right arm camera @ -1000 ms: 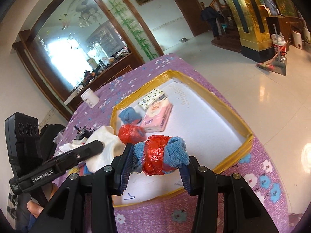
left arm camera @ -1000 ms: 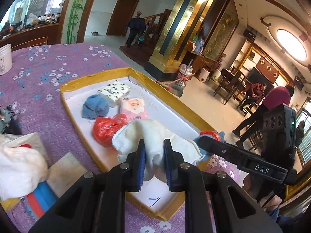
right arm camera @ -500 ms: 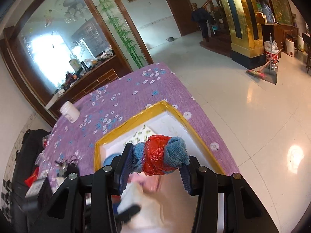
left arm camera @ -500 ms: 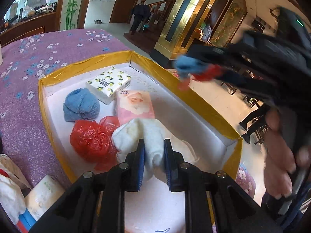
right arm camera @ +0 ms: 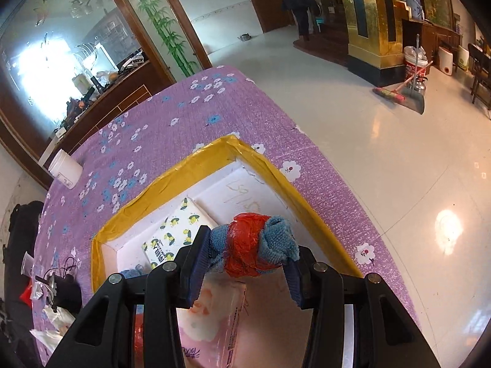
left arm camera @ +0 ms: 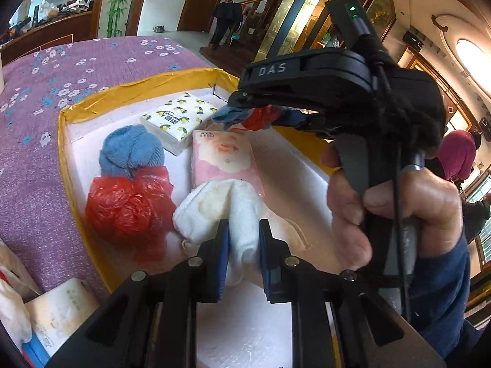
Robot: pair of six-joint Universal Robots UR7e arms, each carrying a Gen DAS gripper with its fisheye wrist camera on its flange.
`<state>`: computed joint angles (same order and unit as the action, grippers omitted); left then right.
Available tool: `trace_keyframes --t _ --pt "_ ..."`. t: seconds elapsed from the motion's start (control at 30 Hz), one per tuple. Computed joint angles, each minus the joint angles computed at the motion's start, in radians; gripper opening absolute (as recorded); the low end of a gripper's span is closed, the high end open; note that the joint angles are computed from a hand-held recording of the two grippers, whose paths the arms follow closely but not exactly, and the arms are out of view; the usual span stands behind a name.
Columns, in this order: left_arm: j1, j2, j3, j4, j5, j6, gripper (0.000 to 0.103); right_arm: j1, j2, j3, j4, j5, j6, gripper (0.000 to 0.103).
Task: Organize soft objects
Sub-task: 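Carry the towel and red bag over the tray, lower them and open both grippers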
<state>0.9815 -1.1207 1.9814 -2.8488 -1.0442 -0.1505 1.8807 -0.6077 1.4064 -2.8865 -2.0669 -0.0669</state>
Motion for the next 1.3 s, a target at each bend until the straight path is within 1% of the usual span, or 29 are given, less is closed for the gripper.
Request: trace_keyframes --t 0.17,0.27,0.43,0.6,0.87,0.97,1.13,1.23,1.3 --pt "-0.001 0.004 0.002 -0.008 0.007 0.001 0.016 -0.005 0.015 -0.016 0.03 0.021 0.005 0.05" --pt "0.0 0.01 -0.001 -0.012 0.014 0.014 0.016 -0.007 0.011 -0.01 0.027 0.032 0.009 0.05" --pt "-0.006 0.011 0.009 -0.024 0.022 0.018 0.016 -0.006 0.014 -0.014 0.036 0.031 0.013 0.05" --pt "-0.01 0.012 0.011 -0.025 0.029 0.02 0.016 -0.014 0.016 -0.026 0.081 0.039 0.039 0.05" --pt "-0.018 0.014 0.015 -0.026 0.044 0.023 0.019 -0.013 0.016 -0.025 0.082 0.036 0.035 0.05" --pt "-0.022 0.015 0.015 -0.025 0.049 0.024 0.023 -0.014 0.012 -0.022 0.083 0.035 0.031 0.051" --pt "-0.037 0.016 0.028 -0.056 0.065 0.048 0.045 -0.012 0.007 -0.02 0.096 0.044 0.036 0.055" --pt "-0.044 0.013 0.035 -0.077 0.075 0.058 0.052 -0.012 0.0 -0.01 0.081 0.057 0.03 0.058" --pt "-0.045 0.011 0.037 -0.084 0.072 0.06 0.054 -0.012 -0.004 -0.005 0.077 0.066 0.03 0.061"
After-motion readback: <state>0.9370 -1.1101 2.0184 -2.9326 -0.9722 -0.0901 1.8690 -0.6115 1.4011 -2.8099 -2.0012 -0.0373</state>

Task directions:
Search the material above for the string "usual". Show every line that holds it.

Response area:
Available tool: `trace_keyframes --t _ --pt "_ ..."`. t: seconds elapsed from the motion's start (control at 30 Hz), one per tuple. Computed joint angles, each minus the joint angles computed at the motion's start, in radians; gripper opening absolute (as recorded); the low end of a gripper's span is closed, the high end open; note that the joint angles are computed from a hand-held recording of the two grippers, whose paths the arms follow closely but not exactly, and the arms are out of view; the usual span stands behind a name.
Motion for the next 1.3 s, a target at each bend until the straight path is within 1% of the usual span, or 29 are given, less is closed for the gripper.

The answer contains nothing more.